No doubt because the latest allegation of criminality emanates from Northern Ireland Security Minister Ian Pearson, it will be dismissed by Sinn Féin on the grounds of political motivation.
But given the involvement of republicans in the murder of Robert McCartney and the €36 million Northern Bank heist, the party’s repeated protestations of innocence fly in the face of reality.
Just a few short months ago such claims would have been taken with a large grain of salt. Historically, Irish people had good reason not to trust British propaganda. The tables have now turned, however, and it is the word of Sinn Féin that is suspect.
Whether the party likes it or not, greater credence will now be attached to claims by the former head of the Special Branch in Belfast that the IRA has forged an alliance with a network of criminal gangs on the British mainland in a multi-million pound cigarette and fuel smuggling racket.
No longer will doubt be cast on the assertion that senior Provisionals developed links with British gangsters when they were doing time in high-security jails.
Nor will people question claims that the IRA is involved in laundering hundreds of millions of pounds, some of which has been reinvested in elaborate schemes to bring illicit fuel and tobacco into the UK, much of it originating in south Armagh.
British gangs were used as a distribution network for the duty-free sale of those illicit products.
So expert has the IRA become that they are technically equipped to ‘launder’ fuel on an industrial scale, removing marker dyes from low-tax diesel, intended for agricultural or central heating use, to allow it to be used illegally by road vehicles.
Delving deeper into criminality, the Provos allegedly control a bureau de change near the border, banking up to £250m (€360m) in suspect cash.
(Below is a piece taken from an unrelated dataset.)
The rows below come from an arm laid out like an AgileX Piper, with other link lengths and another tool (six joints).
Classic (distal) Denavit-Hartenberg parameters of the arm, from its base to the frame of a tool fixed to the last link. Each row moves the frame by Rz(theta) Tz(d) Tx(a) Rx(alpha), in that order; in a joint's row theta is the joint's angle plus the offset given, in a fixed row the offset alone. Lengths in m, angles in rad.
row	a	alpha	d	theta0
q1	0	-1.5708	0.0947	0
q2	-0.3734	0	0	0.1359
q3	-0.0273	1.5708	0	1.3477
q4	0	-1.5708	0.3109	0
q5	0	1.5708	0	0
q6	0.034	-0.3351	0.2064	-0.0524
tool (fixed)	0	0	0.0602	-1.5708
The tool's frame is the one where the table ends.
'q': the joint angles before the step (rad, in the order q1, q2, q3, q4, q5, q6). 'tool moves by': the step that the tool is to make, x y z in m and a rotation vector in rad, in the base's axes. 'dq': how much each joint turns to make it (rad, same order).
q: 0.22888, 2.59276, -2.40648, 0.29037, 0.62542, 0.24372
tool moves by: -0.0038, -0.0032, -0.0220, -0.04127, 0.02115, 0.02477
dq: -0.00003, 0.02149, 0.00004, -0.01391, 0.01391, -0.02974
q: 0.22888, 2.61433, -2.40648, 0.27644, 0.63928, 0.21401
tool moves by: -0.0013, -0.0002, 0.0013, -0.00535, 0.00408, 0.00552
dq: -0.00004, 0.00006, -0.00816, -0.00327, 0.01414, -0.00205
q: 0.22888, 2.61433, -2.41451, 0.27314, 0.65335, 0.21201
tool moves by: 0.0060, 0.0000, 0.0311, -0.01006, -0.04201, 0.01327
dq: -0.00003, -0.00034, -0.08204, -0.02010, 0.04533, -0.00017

Reportedly, some of that money was used as venture capital to fund criminal activities on a global basis.
The sheer scale of republican involvement in bogus fuel production was exposed last month when customs officials at Dublin docks intercepted fuel tankers bound for Liverpool disguised as trailers carrying Irish timber.
Republicans are now so involved in organised crime that those activities will not go away overnight.
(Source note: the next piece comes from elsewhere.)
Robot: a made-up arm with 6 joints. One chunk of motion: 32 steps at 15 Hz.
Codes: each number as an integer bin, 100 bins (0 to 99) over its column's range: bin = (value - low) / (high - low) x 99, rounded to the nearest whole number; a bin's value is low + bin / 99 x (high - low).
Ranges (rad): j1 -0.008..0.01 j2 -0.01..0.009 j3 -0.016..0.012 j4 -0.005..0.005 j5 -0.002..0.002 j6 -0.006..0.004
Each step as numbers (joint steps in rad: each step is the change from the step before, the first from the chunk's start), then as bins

Despite the excellent work of the gardaí, the customs and the police, neither the Irish nor British governments possesses a magic wand to make this brand of criminality disappear.
It is precisely because of IRA contempt for the rule of law that Sinn Féin leaders are being shunned at the White House, whereas the sisters and fiancée of Robert McCartney will be feted by President Bush at tomorrow’s St Patrick’s Day celebrations.
So powerful is the McCartney campaign for justice that Sinn Féin chief negotiator Martin McGuinness had the gall to warn them not to stray into politics.
It would be more in his line to warn republicans not to stray into crime.